Students and the public are welcome and encouraged to attend. Martin Museum of Art is located at 60 Baylor Ave., Waco, TX 76706.
by Jenna Press, student newswriter, (254) 710-6805

ABOUT BAYLOR UNIVERSITY

Baylor University is a private Christian University and a nationally ranked research institution, characterized as having “high research activity” by the Carnegie Foundation for the Advancement of Teaching. The University provides a vibrant campus community for approximately 16,000 students by blending interdisciplinary research with an international reputation for educational excellence and a faculty commitment to teaching and scholarship. Chartered in 1845 by the Republic of Texas through the efforts of Baptist pioneers, Baylor is the oldest continually operating University in Texas. Located in Waco, Baylor welcomes students from all 50 states and more than 80 countries to study a broad range of degrees among its 12 nationally recognized academic divisions. Baylor sponsors 19 varsity athletic teams and is a founding member of the Big 12 Conference.

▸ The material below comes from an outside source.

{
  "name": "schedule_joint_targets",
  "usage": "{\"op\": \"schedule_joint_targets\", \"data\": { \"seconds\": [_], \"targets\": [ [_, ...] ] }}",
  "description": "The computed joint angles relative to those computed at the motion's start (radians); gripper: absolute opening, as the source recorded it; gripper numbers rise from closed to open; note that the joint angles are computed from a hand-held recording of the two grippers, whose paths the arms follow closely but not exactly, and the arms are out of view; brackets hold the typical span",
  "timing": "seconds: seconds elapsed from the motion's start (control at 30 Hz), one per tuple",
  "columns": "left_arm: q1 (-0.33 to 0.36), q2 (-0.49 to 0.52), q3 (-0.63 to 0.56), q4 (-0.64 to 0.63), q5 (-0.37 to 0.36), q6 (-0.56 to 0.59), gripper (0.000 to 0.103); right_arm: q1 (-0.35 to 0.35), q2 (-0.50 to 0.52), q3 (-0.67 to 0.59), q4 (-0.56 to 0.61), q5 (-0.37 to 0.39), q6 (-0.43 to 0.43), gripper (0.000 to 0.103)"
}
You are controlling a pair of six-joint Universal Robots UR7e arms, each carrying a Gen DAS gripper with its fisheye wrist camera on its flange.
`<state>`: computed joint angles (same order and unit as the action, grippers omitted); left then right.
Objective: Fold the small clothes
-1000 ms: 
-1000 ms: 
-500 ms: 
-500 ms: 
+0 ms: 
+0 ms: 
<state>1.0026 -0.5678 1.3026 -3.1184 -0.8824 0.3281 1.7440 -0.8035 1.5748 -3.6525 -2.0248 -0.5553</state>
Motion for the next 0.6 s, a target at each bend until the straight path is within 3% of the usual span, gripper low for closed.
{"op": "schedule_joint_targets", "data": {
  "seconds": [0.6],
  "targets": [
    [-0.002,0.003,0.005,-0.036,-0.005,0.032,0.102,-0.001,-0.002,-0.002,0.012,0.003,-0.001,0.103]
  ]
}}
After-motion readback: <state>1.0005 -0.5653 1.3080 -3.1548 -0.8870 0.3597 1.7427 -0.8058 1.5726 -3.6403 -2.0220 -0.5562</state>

ABOUT MARTIN MUSEUM OF ART

The museum’s mission is one of education and service by bringing outstanding art exhibitions, speakers and guest artists to Baylor University and Central Texas. The museum serves as a valuable teaching tool for students and faculty. Exhibitions complement the courses of art history and studio art taught within Baylor’s department of art. The permanent collection consists of approximately 1,300 objects representing a variety of art that has been donated to or purchased by Baylor. The collection contains art by such well-known artists as Robert Rauschenberg, Kathe Kollwitz, Francisco de Goya, and Edouard-Leon Cortes. Included in the collection are approximately 300 paintings by famous watercolor artists, among them George Post, Phil Dike, Edgar Whitney and John Marin.